== WHAT YOU SHOULD DO ==
Where a line contains the word "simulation", copy that line from the records below.

== PROVIDED INFORMATION ==
------------------------

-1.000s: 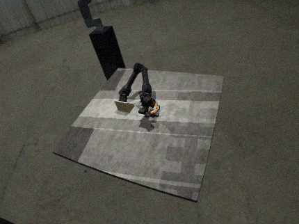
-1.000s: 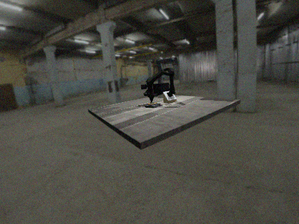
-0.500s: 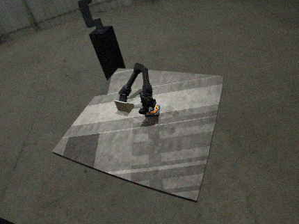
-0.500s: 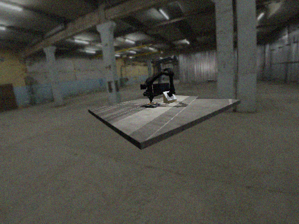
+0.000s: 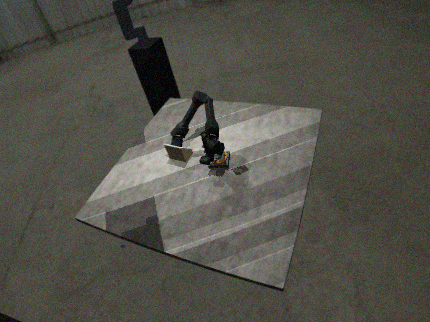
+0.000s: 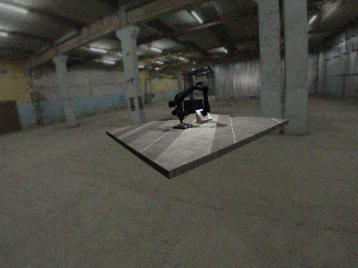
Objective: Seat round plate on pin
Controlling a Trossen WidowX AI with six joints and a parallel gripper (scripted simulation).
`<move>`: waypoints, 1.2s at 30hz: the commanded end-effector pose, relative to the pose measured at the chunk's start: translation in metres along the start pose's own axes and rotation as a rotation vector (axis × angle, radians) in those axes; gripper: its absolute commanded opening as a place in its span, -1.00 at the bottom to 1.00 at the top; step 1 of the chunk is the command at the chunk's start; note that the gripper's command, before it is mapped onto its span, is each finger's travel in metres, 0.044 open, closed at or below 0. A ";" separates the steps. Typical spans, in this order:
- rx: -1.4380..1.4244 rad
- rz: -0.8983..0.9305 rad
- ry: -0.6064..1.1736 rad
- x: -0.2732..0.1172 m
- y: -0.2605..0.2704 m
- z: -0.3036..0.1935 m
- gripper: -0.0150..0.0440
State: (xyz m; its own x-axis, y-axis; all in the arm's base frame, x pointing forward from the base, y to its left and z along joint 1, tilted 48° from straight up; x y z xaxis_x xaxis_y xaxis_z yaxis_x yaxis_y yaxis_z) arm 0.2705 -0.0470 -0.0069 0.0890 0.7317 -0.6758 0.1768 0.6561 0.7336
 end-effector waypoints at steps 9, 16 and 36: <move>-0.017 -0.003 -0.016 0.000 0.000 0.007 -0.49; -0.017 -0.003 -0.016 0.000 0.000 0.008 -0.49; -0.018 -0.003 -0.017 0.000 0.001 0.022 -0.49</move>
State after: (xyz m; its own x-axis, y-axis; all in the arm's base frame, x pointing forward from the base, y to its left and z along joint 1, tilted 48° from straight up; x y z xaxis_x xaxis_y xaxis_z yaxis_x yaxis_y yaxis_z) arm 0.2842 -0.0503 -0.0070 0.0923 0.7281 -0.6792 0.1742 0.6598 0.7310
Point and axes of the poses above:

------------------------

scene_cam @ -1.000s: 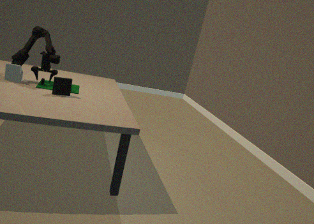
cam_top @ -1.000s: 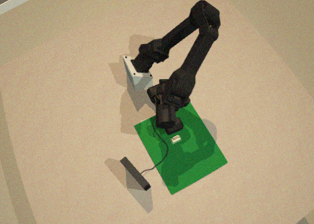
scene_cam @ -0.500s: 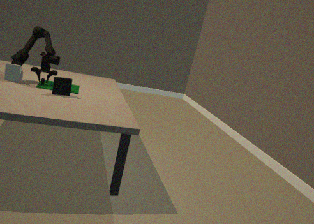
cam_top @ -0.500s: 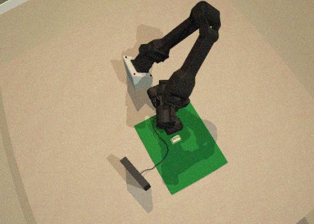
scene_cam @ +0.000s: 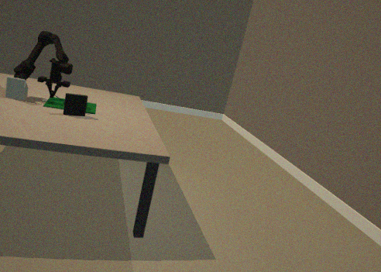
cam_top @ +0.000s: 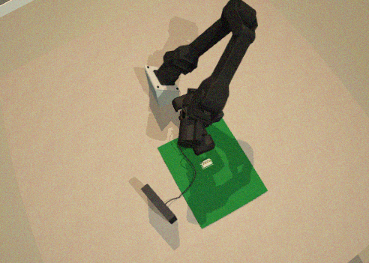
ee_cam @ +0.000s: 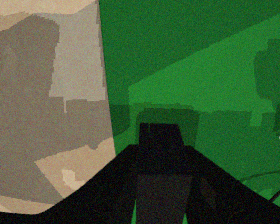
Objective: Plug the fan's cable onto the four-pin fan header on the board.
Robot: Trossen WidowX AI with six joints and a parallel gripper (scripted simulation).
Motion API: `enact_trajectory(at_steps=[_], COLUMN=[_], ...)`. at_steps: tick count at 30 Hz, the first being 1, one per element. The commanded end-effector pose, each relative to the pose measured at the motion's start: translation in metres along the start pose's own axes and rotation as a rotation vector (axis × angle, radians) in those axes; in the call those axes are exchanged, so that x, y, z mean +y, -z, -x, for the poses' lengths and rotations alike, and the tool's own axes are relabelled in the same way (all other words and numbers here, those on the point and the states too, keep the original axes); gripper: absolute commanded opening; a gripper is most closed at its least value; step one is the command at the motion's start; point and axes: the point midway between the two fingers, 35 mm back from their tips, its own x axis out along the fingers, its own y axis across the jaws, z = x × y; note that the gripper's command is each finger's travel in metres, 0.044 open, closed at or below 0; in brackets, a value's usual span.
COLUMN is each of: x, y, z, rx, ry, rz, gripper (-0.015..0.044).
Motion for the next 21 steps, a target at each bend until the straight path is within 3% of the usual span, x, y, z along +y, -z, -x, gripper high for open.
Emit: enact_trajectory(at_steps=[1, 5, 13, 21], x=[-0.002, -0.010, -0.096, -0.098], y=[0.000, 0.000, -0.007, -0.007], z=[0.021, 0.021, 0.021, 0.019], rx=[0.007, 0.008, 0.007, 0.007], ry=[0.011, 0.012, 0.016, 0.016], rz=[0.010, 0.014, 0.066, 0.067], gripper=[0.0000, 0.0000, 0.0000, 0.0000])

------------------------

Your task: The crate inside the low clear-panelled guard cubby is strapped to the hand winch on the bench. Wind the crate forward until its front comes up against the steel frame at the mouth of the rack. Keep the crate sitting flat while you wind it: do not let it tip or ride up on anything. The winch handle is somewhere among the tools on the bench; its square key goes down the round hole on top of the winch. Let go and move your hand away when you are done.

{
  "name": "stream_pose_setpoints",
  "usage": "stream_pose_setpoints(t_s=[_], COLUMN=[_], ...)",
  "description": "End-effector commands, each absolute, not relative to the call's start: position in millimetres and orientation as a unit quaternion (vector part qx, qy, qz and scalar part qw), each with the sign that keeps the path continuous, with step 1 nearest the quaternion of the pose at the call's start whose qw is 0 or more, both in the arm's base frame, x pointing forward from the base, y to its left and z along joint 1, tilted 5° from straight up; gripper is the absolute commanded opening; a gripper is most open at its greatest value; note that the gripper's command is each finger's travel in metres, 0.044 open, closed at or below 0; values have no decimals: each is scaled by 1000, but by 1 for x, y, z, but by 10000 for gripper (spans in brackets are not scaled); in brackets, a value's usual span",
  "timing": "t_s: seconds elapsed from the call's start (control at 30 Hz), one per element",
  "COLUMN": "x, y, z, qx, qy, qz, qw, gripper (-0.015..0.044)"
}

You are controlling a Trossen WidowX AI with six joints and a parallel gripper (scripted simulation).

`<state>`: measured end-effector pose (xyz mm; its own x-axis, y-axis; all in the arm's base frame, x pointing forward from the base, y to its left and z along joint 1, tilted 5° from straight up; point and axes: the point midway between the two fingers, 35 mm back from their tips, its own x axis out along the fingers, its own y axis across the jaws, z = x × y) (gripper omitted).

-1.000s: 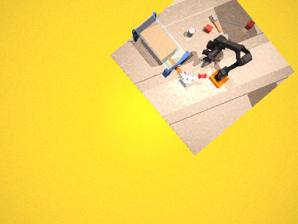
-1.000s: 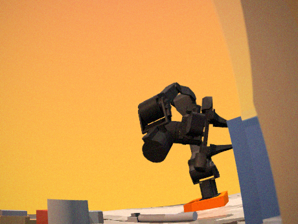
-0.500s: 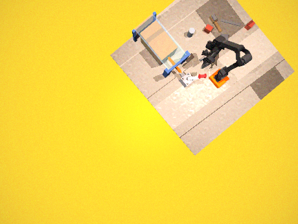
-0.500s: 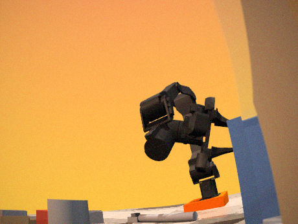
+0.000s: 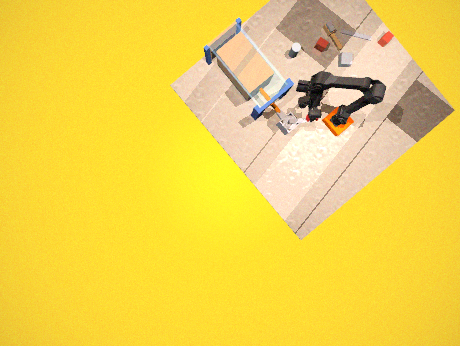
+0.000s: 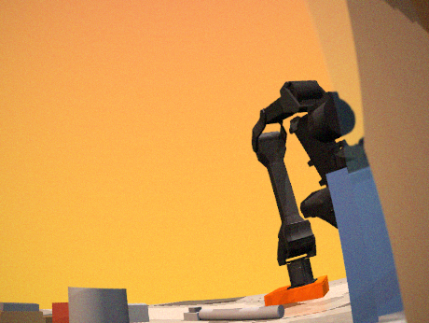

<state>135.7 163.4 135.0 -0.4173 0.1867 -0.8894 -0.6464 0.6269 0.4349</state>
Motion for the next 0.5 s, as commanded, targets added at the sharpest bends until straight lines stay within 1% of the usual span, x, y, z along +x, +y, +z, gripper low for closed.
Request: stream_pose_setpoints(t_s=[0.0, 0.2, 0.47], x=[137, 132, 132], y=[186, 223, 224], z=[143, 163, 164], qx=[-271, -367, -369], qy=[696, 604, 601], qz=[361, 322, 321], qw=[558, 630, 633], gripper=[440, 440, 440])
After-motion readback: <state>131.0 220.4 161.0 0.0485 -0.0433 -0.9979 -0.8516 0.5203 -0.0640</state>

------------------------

== EXERCISE OUTPUT ==
Controlling a Trossen WidowX AI with six joints and a parallel gripper (scripted simulation).
Robot: Trossen WidowX AI with six joints and a parallel gripper (scripted simulation).
You are controlling a Trossen WidowX AI with six joints and a parallel gripper (scripted simulation).

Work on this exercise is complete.